Rema 1000 breaks its own no-discount rule
Norway's grocery sector just witnessed a rare breakdown in pricing discipline as Rema 1000 reversed course on its stated policy of not following competitor price cuts. The chain slashed prices on 150 items by up to 50% through March 6, directly contradicting sales director Pia Mellbye's Friday declaration that "Rema 1000 will not follow Oda's price cuts." Reference: Statistics Norway.
This reversal came after online retailer Oda triggered the price war by cutting around 70 Easter goods, with Kiwi and Coop immediately matching those reductions. Freia chocolate bars dropped from NOK 54.90 at Rema 1000 to NOK 29.90 at competitors, creating an unsustainable price gap that forced the chain's hand within 48 hours.
The speed of this capitulation reveals how Norway's concentrated grocery market creates intense competitive pressure during peak shopping periods like Easter. When one major player moves aggressively on popular seasonal items, others cannot afford to maintain premium pricing for long.

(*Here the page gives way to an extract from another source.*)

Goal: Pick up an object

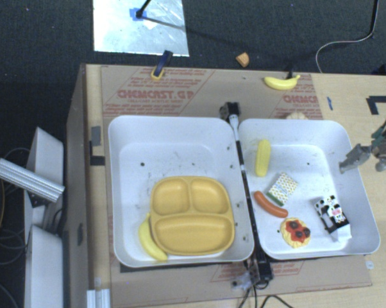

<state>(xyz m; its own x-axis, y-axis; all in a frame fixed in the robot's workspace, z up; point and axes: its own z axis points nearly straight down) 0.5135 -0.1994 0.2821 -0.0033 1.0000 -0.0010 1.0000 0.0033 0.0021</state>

Competition authority's previous warnings prove prescient
This Easter price war validates concerns raised by Norway's Competition Authority (Konkurransetilsynet) about the grocery sector's pricing behavior. The authority previously found that chains were sharing competitor prices multiple times daily, which actually weakened competition by enabling rapid responses that discouraged price cuts.
Now we see the opposite dynamic playing out. Kiwi and Extra are reportedly cutting prices "by the hour" to match competitors, while Coop and Kiwi announced Sunday they would match or exceed Rema's latest reductions. This real-time price matching creates a race to the bottom that benefits consumers in the short term but raises questions about long-term market sustainability.
The authority determined that when chains can instantly respond to competitor moves, it incentivizes price increases rather than cuts under normal circumstances. Easter's high-volume, time-sensitive nature appears to have flipped this dynamic temporarily.
Market consolidation creates fragile pricing equilibrium
What makes this price war notable is not the discounts themselves, but what it reveals about Norway's grocery oligopoly. The fact that Rema 1000 felt compelled to abandon its stated pricing strategy within two days shows how precarious the balance is between the major chains.
The inclusion of items like Idun ketchup, Nidar marzipan, and various Freia chocolates in the discount campaigns targets Norway's most recognizable food brands during the country's biggest seasonal shopping period. These are exactly the high-margin, high-volume products that drive Easter profits.
This aggressive pricing will end abruptly after Easter Sunday. By April 2, expect all chains to quietly restore previous price levels once seasonal pressure subsides—proving this was theater, not genuine competition reform.